Met het bijbehorende gegevensschema:

<srcSchema name="recipient" namespace="cus">
  <element name="recipient">
    <attribute name="email"/>
    <attribute name="created"/>
    <attribute name="gender"/>
    <element name="location">
      <attribute name="city"/>
   </element>
  </element>
</srcSchema>

Beschrijving description

Het ingangspunt van het schema is zijn belangrijkste element. Het is gemakkelijk te identificeren omdat het de zelfde naam zoals het schema heeft, en het zou het kind van het wortelelement moeten zijn. De beschrijving van de inhoud begint met dit element.

In ons voorbeeld wordt het hoofdelement vertegenwoordigd door de volgende regel:

<element name="recipient">

De <attribute> en <element> elementen die volgen op het hoofdelement worden gebruikt om de locaties en namen van de gegevensitems in de XML-structuur te definiëren.

In ons voorbeeldschema zijn de volgende:

<attribute name="email"/>
<attribute name="created"/>
<attribute name="gender"/>
<element name="location">
  <attribute name="city"/>
</element>

De volgende regels zijn van toepassing:

  • Elk <element> en <attribute> moet met naam worden geïdentificeerd via de name kenmerk.

    note important
    IMPORTANT
    De naam van het element moet beknopt zijn, bij voorkeur in het Engels, en alleen tekens bevatten die zijn toegestaan in XML-naamgevingsregels.
  • Alleen <element> elementen kunnen bevatten <attribute> elementen en <element> elementen in de XML-structuur.

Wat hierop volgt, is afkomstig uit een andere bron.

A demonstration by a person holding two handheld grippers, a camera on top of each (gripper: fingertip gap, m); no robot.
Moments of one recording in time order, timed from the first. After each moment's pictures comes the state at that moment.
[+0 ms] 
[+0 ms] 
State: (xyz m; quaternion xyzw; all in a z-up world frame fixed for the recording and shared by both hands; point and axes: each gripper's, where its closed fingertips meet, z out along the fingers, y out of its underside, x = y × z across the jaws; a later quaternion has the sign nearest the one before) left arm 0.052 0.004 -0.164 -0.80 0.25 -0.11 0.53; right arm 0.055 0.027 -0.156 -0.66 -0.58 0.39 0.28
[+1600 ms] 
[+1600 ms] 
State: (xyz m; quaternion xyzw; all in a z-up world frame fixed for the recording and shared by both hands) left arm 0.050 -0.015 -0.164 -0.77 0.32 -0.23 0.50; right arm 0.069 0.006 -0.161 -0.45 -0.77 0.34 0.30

  • An <attribute> element moet een unieke naam binnen een <element>.

  • Het gebruik van <elements> in gegevensreeksen met meerdere regels wordt aanbevolen.

Datatypen data-types

Het gegevenstype is ingevoerd via het dialoogvenster type in het dialoogvenster <attribute> en <element> elementen.

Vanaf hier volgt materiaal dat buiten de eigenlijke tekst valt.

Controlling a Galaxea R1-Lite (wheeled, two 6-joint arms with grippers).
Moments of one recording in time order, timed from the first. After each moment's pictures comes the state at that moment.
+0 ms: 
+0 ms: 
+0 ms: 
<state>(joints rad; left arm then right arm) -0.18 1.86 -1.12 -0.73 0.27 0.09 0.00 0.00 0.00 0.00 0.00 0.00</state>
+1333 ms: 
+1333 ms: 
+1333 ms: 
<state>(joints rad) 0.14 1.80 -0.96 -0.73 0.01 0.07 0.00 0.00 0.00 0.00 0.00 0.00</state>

Een gedetailleerde lijst is beschikbaar in de beschrijving van <attribute> element en de <element> element.

Wanneer dit kenmerk niet is gevuld, string is het standaardgegevenstype, tenzij het element onderliggende elementen bevat. Als dit het geval is, wordt het alleen gebruikt om de elementen hiërarchisch te structureren (<location> -element in ons voorbeeld).

De volgende gegevenstypen worden ondersteund in schema's:

  • string: tekenreeks. Voorbeelden: een voornaam, een stad, enz.

    De grootte kan worden opgegeven via de length kenmerk (optioneel, standaardwaarde "255").

  • boolean: Booleaans veld. Voorbeeld van mogelijke waarden: true/false, 0/1, ja/nee enz.

  • byte, kort, lang: gehele getallen (1 byte, 2 bytes, 4 bytes). Voorbeelden: leeftijd, rekeningnummer, aantal punten, enz.

  • double: drijvende-kommagetal met dubbele precisie. Voorbeelden: een prijs, een tarief enz.

  • date, datetime: datums en datums + tijden. Voorbeelden: geboortedatum, aankoopdatum enz.

  • datetimenotz: datum + tijd zonder tijdzonegegevens.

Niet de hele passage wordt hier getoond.